*** Information supplied Section Begins ***

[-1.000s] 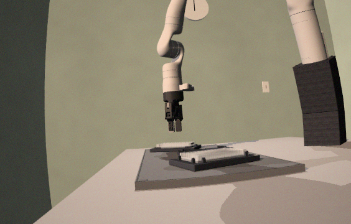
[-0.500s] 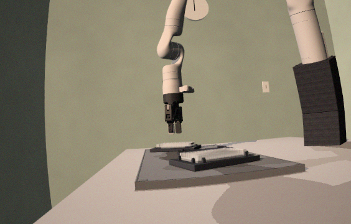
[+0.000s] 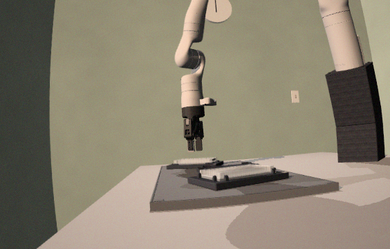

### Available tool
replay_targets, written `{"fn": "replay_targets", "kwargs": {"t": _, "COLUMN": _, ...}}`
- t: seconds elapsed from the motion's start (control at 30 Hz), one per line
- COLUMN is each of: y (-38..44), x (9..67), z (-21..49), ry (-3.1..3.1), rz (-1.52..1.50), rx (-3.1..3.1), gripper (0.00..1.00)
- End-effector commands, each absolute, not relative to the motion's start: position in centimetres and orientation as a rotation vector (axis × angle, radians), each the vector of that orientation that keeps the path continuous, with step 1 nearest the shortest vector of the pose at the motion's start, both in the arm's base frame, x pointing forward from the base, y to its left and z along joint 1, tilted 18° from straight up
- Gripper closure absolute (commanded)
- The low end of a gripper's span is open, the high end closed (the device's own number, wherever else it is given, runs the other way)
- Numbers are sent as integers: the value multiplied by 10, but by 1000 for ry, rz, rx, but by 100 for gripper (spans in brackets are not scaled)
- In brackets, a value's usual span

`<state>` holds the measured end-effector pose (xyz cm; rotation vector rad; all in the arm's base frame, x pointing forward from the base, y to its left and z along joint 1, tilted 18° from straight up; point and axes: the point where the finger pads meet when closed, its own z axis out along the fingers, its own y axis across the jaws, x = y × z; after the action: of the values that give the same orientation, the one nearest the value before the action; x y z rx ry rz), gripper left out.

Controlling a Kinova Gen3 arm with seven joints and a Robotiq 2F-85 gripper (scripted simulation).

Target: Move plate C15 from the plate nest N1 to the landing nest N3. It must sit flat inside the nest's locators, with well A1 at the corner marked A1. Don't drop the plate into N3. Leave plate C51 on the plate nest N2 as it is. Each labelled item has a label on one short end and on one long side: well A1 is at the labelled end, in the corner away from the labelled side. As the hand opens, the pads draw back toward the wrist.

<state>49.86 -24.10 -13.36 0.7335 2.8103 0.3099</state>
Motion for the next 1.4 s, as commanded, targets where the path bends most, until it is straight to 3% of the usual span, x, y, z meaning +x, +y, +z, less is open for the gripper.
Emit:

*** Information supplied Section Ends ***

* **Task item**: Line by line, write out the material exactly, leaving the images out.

* **Solution below**:
[-1.000s] 
[-0.500s] 
[+0.000s] 

### Available tool
replay_targets, written `{"fn": "replay_targets", "kwargs": {"t": _, "COLUMN": _, ...}}`
- t: seconds elapsed from the motion's start (control at 30 Hz), one per line
- COLUMN is each of: y (-38..44), x (9..67), z (-21..49), ry (-3.1..3.1), rz (-1.52..1.50), rx (-3.1..3.1), gripper (0.00..1.00)
- End-effector commands, each absolute, not relative to the motion's start: position in centimetres and orientation as a rotation vector (axis × angle, radians), each the vector of that orientation that keeps the path continuous, with step 1 nearest the shortest vector of the pose at the motion's start, both in the arm's base frame, x pointing forward from the base, y to its left and z along joint 1, tilted 18° from straight up
- Gripper closure absolute (commanded)
- The low end of a gripper's span is open, the high end closed (the device's own number, wherever else it is given, runs the other way)
- Numbers are sent as integers: the value multiplied by 10, but by 1000 for ry, rz, rx, but by 100 for gripper (spans in brackets are not scaled)
- In brackets, a value's usual span

`<state>` holds the measured end-effector pose (xyz cm; rotation vector rad; all in the arm's base frame, x pointing forward from the base, y to its left and z along joint 1, tilted 18° from straight up; point and axes: the point where the finger pads meet when closed, its own z axis out along the fingers, its own y axis across the jaws, x = y × z; after the action: of the values that give the same orientation, the one nearest the value before the action; x y z rx ry rz), gripper left out.

Controlling a Kinova Gen3 arm with seven joints and a Robotiq 2F-85 gripper (scripted simulation).

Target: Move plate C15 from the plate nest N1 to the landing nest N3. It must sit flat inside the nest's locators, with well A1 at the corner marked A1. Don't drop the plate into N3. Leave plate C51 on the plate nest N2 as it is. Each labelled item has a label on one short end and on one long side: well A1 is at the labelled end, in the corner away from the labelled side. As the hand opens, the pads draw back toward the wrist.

<state>49.86 -24.10 -13.36 0.7335 2.8103 0.3099</state>
Motion for the next 1.4 s, as commanded, targets where the path bends most, until it is straight to 3% of the usual span, x, y, z meaning +x, +y, +z, less is open for the gripper.
Emit:

The answer given here is complete.